== Available data ==
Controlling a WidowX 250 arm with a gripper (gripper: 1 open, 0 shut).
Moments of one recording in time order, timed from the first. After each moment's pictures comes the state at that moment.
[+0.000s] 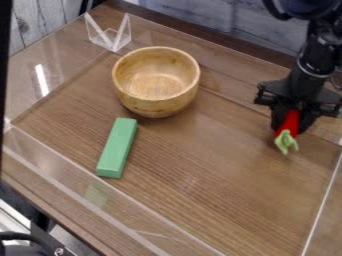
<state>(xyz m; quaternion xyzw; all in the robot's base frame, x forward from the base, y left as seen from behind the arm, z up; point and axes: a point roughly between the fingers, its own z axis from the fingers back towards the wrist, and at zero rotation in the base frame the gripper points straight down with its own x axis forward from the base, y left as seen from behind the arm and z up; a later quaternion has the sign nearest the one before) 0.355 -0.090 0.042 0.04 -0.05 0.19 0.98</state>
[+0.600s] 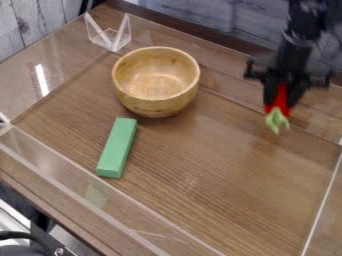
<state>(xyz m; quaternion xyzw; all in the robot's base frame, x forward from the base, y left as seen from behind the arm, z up) 0.365 -0.062 0.083 0.01 -0.07 0.19 0.98</state>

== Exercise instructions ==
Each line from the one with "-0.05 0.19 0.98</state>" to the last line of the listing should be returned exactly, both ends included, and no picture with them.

== Finished task ==
<state>(xyz m; quaternion xyzw; all in the robot's base frame, x forward from the base, y left as seen from behind the arm, z up; point and axes: a point roughly between the fingers, its own z axis from the fingers back towards the wrist, and at zero rotation in the base frame the gripper points straight down with its own x axis forward from the base, y left as seen from behind the arm and z up; a later quaternion has the sign nearest the one before) 0.355 -0.090 0.042 0.04 -0.05 0.19 0.98</state>
[+0.600s] 
<state>(xyz m; quaternion xyzw; all in the robot's base frame, x forward from the base, y left as seen from behind the arm, z up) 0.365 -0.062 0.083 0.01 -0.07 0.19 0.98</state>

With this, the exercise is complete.